A nursing assistant at Five Oaks told investigators, "Everyone knew that she wandered around. We all knew that she did that. She got out that kitchen door before."  The report shows that on May 22, 2008, Scarboro had exited the building through the same kitchen door.   The solution then was to check on her every 15 minutes.

The state investigation found the nursing home failed to meet several federal standards of care, meaning Five Oaks could be forced to pay a big fine and could lose their funding altogether.

NewsChannel 36 tried to get comment from the director, but he hung up on us.

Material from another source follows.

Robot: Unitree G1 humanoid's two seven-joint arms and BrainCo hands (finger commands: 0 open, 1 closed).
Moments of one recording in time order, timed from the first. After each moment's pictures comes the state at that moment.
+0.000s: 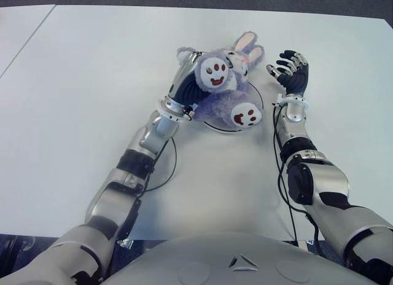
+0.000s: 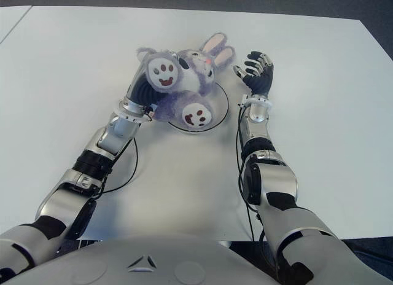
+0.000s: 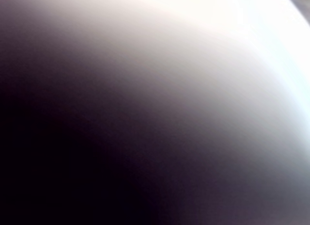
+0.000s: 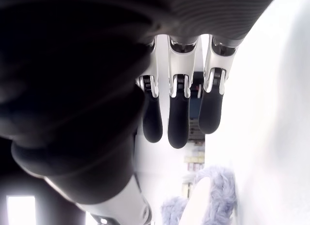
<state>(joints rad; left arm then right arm) -0.49 0.19 -0.26 0.40 0.49 -0.80 0.29 -0.74 -0.19 -0.22 1.14 -0.01 -0.59 -0.23</state>
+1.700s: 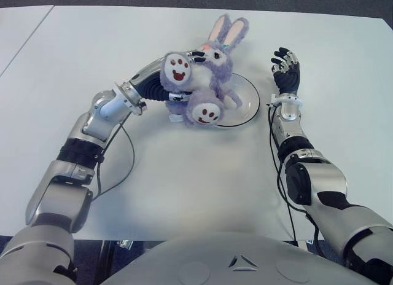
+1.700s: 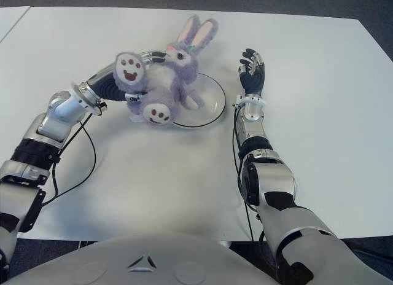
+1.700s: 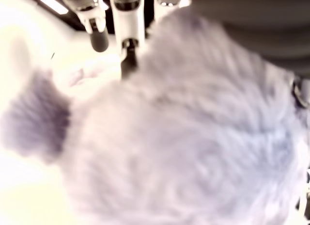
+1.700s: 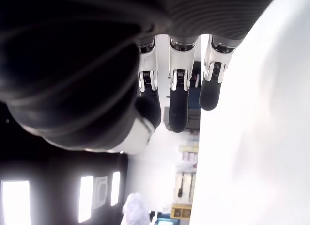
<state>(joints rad) -0.53 0.60 -0.25 0.40 0.25 -0.73 -0.28 -0.75 -0.18 -0.17 1.15 -0.01 -0.56 -0.22</state>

To view the full 21-page report, click here.   The report does not mention the staffing levels at the time of the incident.
 

Fort Worth Star Telegram had an article about a nursing home facility that allowed a resident to wander away from the facility unsupervised.  The resident is a 67-year-old woman with an aggressive form of Alzheimer’s disease who walked away from a Fort Worth nursing home.

The woman was last seen about 5 a.m. at the Tanglewood Oaks nursing home.  Police described the woman, Linda Kay Eichelberger, as white, 5-feet 3-inches tall, weighing about 135 pounds, with blond hair. Police think she may have tried to walk to her home near TCU.

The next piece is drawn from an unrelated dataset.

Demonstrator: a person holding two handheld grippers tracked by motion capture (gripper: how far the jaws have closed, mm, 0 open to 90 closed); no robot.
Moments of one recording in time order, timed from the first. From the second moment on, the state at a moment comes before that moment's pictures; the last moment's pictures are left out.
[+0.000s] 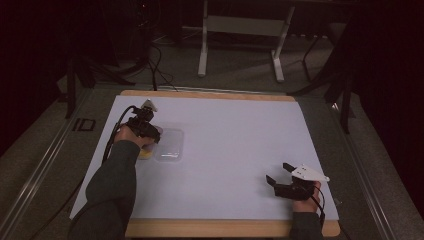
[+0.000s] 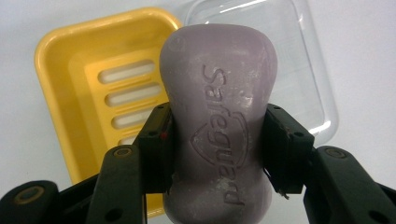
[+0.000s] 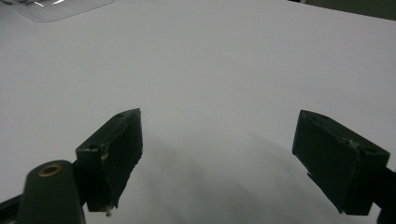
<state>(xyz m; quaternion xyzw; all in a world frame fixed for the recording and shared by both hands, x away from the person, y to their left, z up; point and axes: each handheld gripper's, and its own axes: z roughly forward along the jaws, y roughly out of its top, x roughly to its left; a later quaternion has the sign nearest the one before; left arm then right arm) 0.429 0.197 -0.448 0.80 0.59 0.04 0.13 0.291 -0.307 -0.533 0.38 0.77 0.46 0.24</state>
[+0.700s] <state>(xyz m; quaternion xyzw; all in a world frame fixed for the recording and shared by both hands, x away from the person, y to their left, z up) 0.436 0.222 -0.462 0.77 0.62 0.05 0.11 0.291 -0.307 -0.533 0.38 0.77 0.46 0.24</state>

Anyone with information about Eichelberger can contact Fort Worth police at 817-335-4222.

I am not sure how this happens when the facility knows that the woman suffers from dementia. Why weren’t they keeping an eye on her?  How long was she missing before they even noticed?  Did they have a wanderguard on her? Were the doors locked to the facility?  Did they have enough staff to watch her?

 

The Charleston Gazette out of West Virginia had an article about the tragic and clearly preventable death of a nursing home resident who wandered away from the facility unsupervised and was struck by a train on nearby tracks.  Why didn’t the facility notice he was missing?  Why weren’t they able to prevent him from wandering away from the facility? What was their staffing level on that day?  Did they have a wanderguard on him?

In a lawsuit filed in Kanawha Circuit Court, George W. King Sr.’s children, Sharon Milam and George W. King Jr., allege that Heartland of Charleston, a subsidiary of Health Care and Retirement Corp. of America, LLC, failed to properly monitor the 73-year-old former owner of Pineview Cemetery in Orgas.  "George King Sr. could not care for himself or be allowed to walk outside the facility and the staff of the facility at Heartland of Charleston was aware of this fact," the suit reads.

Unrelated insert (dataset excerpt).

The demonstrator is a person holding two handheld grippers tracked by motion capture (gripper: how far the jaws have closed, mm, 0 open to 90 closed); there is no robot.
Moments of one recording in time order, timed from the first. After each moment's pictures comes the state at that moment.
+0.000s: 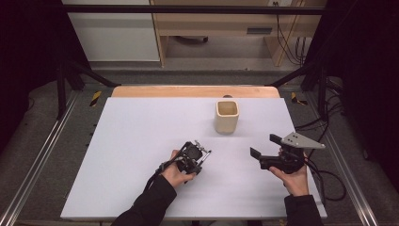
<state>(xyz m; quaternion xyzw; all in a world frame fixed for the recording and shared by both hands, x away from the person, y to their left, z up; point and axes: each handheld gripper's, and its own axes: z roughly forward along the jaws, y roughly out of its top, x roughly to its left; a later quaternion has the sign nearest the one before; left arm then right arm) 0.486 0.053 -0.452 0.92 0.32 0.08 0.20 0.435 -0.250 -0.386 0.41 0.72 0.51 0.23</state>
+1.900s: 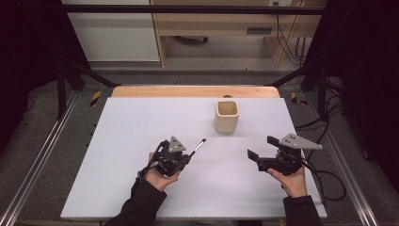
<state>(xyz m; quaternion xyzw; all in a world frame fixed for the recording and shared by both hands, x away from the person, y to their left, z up) 0.451 0.110 -0.409 0.86 0.34 0.14 0.36 0.432 -0.244 -0.387 0.41 0.72 0.51 0.21</state>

Workers at the facility failed to follow the company’s established protocols for missing residents and failed to adequately supervise King.  "The staff of Heartland of Charleston failed to keep him secure in the facility, failed to immediately discover that he had left the facility, searched for him in the wrong area (because they confused him with a different person who had left the facility on a prior date), failed to use the exterior security cameras to identify the direction in which he left the facility and failed to utilize all available resources to locate him quickly [such as a search dog team]," the suit states.